- Born: September 16, 1932 Brooklyn, New York, U.S.
- Died: February 4, 2024 (aged 91) Sydney, New South Wales, Australia
- Occupations: Businessman LGBT rights activist

= Steve Ostrow =

American businessman and LGBTQ rights activist (1932–2024)

Steve Ostrow (September 16, 1932 – February 4, 2024) was an American businessman, LGBTQ rights activist, and opera performer who was the founder of the well-known New York City gay establishment Continental Baths.

== Early life ==
Ostrow was born in Brooklyn, New York, on September 16, 1932. His father, Louis Ostrow, was Russian-born and worked in advertising and layout in the magazine and newspaper publishing industry. His mother was Nettie (Cooper) Ostrow. Ostrow's education included studying voice at the Henry Street Settlement in Manhattan. His father died of cancer when he was 18.

== Career ==
While working for a loan company, he joined a small opera company. There he met Joanne King, his co-star in “La Bohème”; they married in 1960. Mr. Ostrow then started his own loan company in 1966, and the couple moved to Matawan, N.J., where he was president and cantor of their local Reform temple. Two years later, he recalled in his memoir, he saw an ad in The Times asking for investors to open a men's health club and steam bath. His father-in-law lent him the money. Ostrow started Continental Baths in 1968. He had Bette Midler perform at his Continental Baths on the weekends. Continental Baths became a huge success but eventually faded and closed in 1976. The basement was taken over by new investors as Plato's Retreat and is now a parking garage.
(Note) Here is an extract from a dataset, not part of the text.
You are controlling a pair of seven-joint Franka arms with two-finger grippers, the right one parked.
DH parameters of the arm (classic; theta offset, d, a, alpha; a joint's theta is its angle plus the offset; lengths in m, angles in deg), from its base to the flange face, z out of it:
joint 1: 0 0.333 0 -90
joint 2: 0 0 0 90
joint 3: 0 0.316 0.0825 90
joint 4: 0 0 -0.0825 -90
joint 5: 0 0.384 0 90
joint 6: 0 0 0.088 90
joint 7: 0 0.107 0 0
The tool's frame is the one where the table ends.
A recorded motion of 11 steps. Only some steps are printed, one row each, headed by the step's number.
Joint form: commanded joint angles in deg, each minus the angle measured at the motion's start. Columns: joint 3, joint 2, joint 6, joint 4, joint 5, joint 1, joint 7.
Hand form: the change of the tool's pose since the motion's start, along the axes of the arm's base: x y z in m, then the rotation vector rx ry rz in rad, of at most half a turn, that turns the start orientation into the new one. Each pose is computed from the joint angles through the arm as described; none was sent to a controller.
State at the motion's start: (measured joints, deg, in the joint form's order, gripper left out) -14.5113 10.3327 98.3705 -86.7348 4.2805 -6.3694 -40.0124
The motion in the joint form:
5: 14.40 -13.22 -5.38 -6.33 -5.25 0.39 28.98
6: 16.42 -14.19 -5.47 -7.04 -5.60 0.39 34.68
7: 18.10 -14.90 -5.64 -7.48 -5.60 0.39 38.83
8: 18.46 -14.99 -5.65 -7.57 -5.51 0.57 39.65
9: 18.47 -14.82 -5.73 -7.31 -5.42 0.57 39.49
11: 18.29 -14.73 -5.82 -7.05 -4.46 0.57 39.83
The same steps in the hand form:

Ostrow went on to sing and perform with various operas such as the New York City Opera, the San Francisco Opera, the Stuttgart Opera, and the Australian Opera companies in New York City, San Francisco, California, Germany, and Australia respectively.

Ostrow lived in Australia from the late 1980s onwards where he became a vocal coach director of the Sydney Academy of Vocal Arts. He also founded a support group called Mature Age Gays during his time living in Australia. He was the recipient of the Medal of the Order of Australia in 2021 for his service to the LGBTQ community and the performing arts.

In 1966, Ostrow was charged with mail fraud for lending practices at his loan company.

Ostrow's memoir was called Live at The Continental.

== Personal life ==
Ostrow worked for a loan company and he had also joined an opera company where he met Joanne King who was his co-star in La Bohème. He married King in 1960. He and his wife mostly lived apart after the Baths opened and divorced in the early 1980s. Joanne Ostrow became an Episcopal deacon and served as police chaplain for the Los Angeles Police Department. She died in 2001. Steve Ostrow died at a Sydney retirement home on February 4, 2024, at the age of 91. Ostrow was survived by his children, Scott Ostrow and Maria Jaul, as well as five grandchildren and three great-grandchildren.